Instructions for the task: Your task is to give the entries back exactly, leaving nothing out.

[Materials provided — start]

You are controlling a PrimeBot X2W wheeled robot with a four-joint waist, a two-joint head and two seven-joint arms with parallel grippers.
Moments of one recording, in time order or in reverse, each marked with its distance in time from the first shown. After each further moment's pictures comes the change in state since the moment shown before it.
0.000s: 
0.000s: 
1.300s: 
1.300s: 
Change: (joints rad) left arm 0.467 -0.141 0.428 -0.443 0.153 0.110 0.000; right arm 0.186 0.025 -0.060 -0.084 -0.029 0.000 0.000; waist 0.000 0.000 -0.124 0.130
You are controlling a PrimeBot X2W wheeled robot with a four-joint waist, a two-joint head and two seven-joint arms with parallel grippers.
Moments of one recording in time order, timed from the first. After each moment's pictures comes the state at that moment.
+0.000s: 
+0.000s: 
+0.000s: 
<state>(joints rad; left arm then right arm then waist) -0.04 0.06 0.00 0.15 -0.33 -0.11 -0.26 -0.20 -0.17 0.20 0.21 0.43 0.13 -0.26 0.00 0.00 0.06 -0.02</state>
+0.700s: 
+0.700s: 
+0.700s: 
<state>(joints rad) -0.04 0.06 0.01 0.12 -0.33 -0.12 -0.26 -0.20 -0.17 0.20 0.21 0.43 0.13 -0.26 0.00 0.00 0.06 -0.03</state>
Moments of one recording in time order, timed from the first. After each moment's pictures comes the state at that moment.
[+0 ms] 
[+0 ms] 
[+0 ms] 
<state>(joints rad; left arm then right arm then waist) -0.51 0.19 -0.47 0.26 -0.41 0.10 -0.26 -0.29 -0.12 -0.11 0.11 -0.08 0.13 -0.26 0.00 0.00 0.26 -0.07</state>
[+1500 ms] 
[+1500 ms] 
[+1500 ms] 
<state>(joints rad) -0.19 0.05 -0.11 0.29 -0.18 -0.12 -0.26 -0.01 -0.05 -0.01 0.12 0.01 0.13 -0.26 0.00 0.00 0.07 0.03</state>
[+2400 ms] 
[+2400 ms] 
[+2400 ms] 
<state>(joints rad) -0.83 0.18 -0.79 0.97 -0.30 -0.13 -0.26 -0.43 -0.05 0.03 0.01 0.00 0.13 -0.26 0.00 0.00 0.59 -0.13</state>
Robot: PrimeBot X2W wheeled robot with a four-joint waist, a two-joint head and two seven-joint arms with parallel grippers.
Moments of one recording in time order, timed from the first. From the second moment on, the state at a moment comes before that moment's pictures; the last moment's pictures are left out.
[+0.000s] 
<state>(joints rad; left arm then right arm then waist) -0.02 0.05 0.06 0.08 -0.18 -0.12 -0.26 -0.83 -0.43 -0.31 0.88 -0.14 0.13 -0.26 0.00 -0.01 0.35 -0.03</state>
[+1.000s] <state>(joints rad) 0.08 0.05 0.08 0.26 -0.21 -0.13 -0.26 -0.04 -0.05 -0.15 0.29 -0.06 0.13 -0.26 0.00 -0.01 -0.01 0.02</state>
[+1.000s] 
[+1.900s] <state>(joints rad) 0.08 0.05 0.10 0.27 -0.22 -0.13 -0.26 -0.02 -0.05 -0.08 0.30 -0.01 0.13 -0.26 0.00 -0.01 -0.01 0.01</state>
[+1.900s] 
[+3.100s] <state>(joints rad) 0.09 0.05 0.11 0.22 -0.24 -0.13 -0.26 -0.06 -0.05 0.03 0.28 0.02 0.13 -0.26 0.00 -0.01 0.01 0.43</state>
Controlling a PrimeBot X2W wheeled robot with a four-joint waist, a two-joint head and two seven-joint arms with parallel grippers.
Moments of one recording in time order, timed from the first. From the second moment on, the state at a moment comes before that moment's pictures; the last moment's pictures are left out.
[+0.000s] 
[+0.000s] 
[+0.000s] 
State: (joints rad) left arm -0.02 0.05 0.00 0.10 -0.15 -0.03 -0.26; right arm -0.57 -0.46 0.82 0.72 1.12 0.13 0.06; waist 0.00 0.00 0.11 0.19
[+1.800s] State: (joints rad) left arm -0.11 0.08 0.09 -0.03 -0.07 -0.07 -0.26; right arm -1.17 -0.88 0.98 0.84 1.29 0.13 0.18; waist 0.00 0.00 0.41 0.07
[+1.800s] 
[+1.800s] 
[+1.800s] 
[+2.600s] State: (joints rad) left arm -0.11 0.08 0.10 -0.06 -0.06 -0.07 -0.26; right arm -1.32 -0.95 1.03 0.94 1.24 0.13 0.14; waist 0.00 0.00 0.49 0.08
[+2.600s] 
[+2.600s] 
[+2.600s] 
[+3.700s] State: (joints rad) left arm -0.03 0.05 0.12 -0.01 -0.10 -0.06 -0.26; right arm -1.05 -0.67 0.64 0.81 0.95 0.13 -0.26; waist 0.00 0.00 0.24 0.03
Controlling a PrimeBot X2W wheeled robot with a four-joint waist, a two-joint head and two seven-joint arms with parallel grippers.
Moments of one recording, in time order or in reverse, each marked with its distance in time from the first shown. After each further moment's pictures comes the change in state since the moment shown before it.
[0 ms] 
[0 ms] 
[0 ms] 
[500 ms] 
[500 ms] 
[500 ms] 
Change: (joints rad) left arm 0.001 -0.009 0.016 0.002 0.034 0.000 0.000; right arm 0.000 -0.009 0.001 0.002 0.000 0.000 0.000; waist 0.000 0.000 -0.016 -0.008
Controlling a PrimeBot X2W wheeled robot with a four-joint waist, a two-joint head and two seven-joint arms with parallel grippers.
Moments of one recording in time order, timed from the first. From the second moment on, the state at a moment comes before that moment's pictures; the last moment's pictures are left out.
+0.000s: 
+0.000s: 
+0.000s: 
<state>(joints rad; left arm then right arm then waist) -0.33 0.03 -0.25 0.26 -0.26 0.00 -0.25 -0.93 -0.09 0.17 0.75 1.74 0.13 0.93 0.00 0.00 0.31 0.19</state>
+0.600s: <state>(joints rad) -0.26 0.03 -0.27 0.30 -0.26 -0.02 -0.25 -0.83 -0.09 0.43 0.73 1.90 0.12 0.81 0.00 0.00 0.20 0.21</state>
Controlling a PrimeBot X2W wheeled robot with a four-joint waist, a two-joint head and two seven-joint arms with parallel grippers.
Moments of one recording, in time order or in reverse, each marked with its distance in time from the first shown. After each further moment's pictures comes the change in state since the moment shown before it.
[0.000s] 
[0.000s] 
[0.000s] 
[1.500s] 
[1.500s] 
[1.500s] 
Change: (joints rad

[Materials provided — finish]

Exercise output:
You are controlling a PrimeBot X2W wheeled robot with a four-joint waist, a two-joint head and two seven-joint arms with parallel grippers.
Moments of one recording, in time order or in reverse, each marked with its distance in time from the first shown. After each further moment's pictures comes the change in state since the moment shown before it.
0.000s: 
0.000s: 
1.300s: 
1.300s: 
Change: (joints rad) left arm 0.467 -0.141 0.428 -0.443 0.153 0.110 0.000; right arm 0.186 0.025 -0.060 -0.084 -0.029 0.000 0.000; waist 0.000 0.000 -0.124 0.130
You are controlling a PrimeBot X2W wheeled robot with a four-joint waist, a two-joint head and two seven-joint arms with parallel grippers.
Moments of one recording in time order, timed from the first. After each moment's pictures comes the state at that moment.
+0.000s: 
+0.000s: 
+0.000s: 
<state>(joints rad; left arm then right arm then waist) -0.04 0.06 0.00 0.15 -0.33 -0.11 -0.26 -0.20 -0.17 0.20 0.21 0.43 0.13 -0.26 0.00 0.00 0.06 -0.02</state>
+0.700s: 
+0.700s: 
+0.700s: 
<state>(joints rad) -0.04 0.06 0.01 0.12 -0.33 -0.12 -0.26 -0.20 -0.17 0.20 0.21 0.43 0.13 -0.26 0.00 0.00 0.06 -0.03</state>
Moments of one recording in time order, timed from the first. After each moment's pictures comes the state at that moment.
[+0 ms] 
[+0 ms] 
[+0 ms] 
<state>(joints rad; left arm then right arm then waist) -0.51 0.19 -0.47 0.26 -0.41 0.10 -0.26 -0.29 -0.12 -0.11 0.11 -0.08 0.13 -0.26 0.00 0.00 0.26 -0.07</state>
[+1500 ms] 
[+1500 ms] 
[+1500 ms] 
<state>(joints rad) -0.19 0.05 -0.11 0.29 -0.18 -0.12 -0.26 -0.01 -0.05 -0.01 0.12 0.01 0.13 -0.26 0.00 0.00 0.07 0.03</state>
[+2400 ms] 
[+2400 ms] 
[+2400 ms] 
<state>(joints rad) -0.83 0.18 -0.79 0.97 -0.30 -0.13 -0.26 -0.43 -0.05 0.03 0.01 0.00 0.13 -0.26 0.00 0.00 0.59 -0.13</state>
Robot: PrimeBot X2W wheeled robot with a four-joint waist, a two-joint head and two seven-joint arms with parallel grippers.
Moments of one recording in time order, timed from the first. From the second moment on, the state at a moment comes before that moment's pictures; the last moment's pictures are left out.
[+0.000s] 
<state>(joints rad; left arm then right arm then waist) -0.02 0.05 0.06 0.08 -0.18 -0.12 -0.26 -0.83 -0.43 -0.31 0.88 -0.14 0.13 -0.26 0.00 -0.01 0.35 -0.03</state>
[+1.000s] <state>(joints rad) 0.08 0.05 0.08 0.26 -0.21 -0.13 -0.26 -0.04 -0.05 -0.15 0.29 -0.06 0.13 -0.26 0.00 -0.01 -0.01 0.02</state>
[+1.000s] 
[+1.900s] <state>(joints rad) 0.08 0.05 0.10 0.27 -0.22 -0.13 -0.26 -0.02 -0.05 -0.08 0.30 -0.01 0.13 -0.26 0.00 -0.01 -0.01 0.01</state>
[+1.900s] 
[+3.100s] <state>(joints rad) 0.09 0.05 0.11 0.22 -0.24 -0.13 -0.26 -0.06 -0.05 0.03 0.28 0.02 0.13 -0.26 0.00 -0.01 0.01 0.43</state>
Controlling a PrimeBot X2W wheeled robot with a four-joint waist, a two-joint head and two seven-joint arms with parallel grippers.
Moments of one recording in time order, timed from the first. From the second moment on, the state at a moment comes before that moment's pictures; the last moment's pictures are left out.
[+0.000s] 
[+0.000s] 
[+0.000s] 
State: (joints rad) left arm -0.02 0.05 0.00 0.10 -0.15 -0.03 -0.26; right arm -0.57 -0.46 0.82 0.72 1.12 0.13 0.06; waist 0.00 0.00 0.11 0.19
[+1.800s] State: (joints rad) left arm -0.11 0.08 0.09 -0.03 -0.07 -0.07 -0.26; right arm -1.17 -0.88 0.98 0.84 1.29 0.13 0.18; waist 0.00 0.00 0.41 0.07
[+1.800s] 
[+1.800s] 
[+1.800s] 
[+2.600s] State: (joints rad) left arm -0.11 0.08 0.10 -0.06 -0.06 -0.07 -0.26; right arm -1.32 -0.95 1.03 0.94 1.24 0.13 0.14; waist 0.00 0.00 0.49 0.08
[+2.600s] 
[+2.600s] 
[+2.600s] 
[+3.700s] State: (joints rad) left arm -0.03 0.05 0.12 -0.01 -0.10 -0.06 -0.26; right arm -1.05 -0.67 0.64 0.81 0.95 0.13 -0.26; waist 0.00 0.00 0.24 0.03
Controlling a PrimeBot X2W wheeled robot with a four-joint waist, a two-joint head and two seven-joint arms with parallel grippers.
Moments of one recording, in time order or in reverse, each marked with its distance in time from the first shown. After each further moment's pictures comes the change in state since the moment shown before it.
[0 ms] 
[0 ms] 
[0 ms] 
[500 ms] 
[500 ms] 
[500 ms] 
Change: (joints rad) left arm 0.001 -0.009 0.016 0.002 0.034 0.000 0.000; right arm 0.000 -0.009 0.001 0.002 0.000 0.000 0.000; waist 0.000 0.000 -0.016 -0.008
Controlling a PrimeBot X2W wheeled robot with a four-joint waist, a two-joint head and two seven-joint arms with parallel grippers.
Moments of one recording in time order, timed from the first. From the second moment on, the state at a moment comes before that moment's pictures; the last moment's pictures are left out.
+0.000s: 
+0.000s: 
+0.000s: 
<state>(joints rad; left arm then right arm then waist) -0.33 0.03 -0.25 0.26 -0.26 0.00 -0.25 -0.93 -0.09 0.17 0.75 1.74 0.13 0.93 0.00 0.00 0.31 0.19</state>
+0.600s: <state>(joints rad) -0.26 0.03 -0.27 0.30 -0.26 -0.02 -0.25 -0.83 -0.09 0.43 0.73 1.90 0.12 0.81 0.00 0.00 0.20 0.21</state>
Controlling a PrimeBot X2W wheeled robot with a four-joint waist, a two-joint head and two seven-joint arms with parallel grippers.
Moments of one recording, in time order or in reverse, each marked with its distance in time from the first shown. After each further moment's pictures comes the change in state since the moment shown before it.
[0.000s] 
[0.000s] 
[0.000s] 
[1.500s] 
[1.500s] 
[1.500s] 
Change: (joints rad

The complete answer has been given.